Positive selection analysis
CDSs were annotated based on their protein family membership using KOBAS [47]. With MUSCLE [55], a multiple sequence alignment (MSA) of the protein sequences was created using each KEGG Orthology. Based on the MSA and the CDS nucleotide sequences, a codon-based alignment was constructed for each KO module with PAL2NAL using default parameters [56]. We then used FastTree, a relaxed neighbour joining algorithm, to reconstruct a phylogenetic tree for each protein family from the obtained MSA [57]. We excluded low-confidence positions in the alignment with a large number of gaps with Gblocks [58]. Dn/Ds was calculated with PAML [59]. A one-sided Fisher's test was performed to identify protein families with a significant enrichment of Dn versus Ds changes in comparison to the entire sample.

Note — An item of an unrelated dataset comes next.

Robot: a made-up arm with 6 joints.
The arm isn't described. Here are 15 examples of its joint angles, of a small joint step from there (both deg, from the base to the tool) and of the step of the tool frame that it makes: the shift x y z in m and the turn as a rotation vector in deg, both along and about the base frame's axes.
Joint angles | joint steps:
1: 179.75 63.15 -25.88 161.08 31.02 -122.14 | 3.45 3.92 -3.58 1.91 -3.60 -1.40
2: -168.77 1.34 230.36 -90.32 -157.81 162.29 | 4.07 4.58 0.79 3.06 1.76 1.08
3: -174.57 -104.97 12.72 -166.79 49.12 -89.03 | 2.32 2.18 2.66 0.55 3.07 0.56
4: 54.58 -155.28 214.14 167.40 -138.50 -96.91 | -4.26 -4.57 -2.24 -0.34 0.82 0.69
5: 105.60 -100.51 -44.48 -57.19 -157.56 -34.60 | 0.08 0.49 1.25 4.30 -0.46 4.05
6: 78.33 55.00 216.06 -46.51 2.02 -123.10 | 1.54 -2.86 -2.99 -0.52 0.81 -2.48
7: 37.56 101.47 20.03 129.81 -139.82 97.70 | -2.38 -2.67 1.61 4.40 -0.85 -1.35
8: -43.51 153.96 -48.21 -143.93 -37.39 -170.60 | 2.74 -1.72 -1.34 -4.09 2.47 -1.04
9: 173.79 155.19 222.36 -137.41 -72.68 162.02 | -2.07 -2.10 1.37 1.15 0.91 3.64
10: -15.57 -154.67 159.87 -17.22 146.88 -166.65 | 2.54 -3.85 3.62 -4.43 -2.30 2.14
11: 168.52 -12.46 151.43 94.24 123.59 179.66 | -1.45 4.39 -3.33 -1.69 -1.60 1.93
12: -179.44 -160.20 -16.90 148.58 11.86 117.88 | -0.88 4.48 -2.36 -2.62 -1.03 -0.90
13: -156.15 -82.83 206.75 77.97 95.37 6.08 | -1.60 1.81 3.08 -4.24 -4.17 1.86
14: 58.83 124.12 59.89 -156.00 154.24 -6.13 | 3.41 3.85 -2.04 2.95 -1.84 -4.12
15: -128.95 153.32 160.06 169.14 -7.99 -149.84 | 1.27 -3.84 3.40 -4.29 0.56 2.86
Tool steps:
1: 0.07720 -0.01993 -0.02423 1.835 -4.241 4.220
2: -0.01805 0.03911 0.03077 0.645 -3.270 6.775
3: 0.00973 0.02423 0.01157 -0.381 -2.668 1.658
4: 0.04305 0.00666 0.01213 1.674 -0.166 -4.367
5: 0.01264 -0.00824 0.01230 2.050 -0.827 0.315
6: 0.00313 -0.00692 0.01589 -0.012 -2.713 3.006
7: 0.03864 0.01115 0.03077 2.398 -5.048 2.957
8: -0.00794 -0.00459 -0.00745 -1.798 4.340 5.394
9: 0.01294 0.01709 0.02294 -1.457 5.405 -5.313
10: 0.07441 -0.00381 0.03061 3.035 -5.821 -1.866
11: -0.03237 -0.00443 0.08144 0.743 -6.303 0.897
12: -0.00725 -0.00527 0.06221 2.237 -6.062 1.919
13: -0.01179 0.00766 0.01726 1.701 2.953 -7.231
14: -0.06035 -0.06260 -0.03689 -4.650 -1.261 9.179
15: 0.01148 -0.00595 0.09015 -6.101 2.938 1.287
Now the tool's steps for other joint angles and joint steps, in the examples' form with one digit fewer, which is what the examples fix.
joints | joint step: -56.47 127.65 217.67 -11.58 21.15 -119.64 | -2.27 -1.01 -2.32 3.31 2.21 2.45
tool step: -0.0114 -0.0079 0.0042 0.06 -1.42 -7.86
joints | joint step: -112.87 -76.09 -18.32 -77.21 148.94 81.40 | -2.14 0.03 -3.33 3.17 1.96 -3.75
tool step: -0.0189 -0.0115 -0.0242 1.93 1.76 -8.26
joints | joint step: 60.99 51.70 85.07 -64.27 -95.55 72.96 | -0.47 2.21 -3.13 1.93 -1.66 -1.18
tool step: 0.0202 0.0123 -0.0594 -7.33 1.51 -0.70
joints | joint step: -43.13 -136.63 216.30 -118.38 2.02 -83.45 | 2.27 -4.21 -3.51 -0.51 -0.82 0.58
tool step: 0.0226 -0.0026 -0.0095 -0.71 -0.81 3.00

The false discovery rate (FDR) was controlled using the Benjamini and Hochberg procedure and alpha set to 5%.
in vitro experiment to validate the mutation pattern shift
A filter-sterilized stock solution of 100 mM 5-FU, Oxi and 5-FU + Oxi (1:1) (Sigma Aldrich) were prepared in DMSO and further diluted to 50, 75 and 100 mM. Stock solutions were further diluted (1:1000) in culture medium for the experiments. Four mono-isolated gut microorganism were obtained from the stools of recruited patients. LB agar plates used for passaging were prepared by adding stock 5-FU, Oxi and 5-FU + Oxi. Subsequently, cultures were transferred into fresh plates and allowed to grow 48 h for each batch. After 20 batches, single colony on each plate were then scraped off and transferred to Eppendorf tubes with liquid LB culture and cultured overnight at 37 °C. Total DNA was then extracted using the QIAamp UCP Pathogen Mini Kit (Qiagen, German). The concentration of the extracted DNA was measured by a NanoDrop2000 (Thermo Scientific, USA). Illumina DNA sequence libraries were prepared as the mentioned above. JSpeciesWS was used to assign taxonomy of each isolated strains [60]. Reads were then mapped to the closest reference genomes with BWA and variant calling was performed as mentioned above.
Statistical analysis
The Wilcoxon signed-rank test was performed to evaluate differences in richness and diversity for KEGG and microbial taxa at various taxonomic ranks. Mutation rate comparisons were conducted to determine statistical significance between two groups for incidences where differences were declared significant at P-value < 0.05 with the Student’s T-test.
Data Availability
All sequences generated in this study are available in the NCBI sequence read archive under the accession numbers PRJNA551354.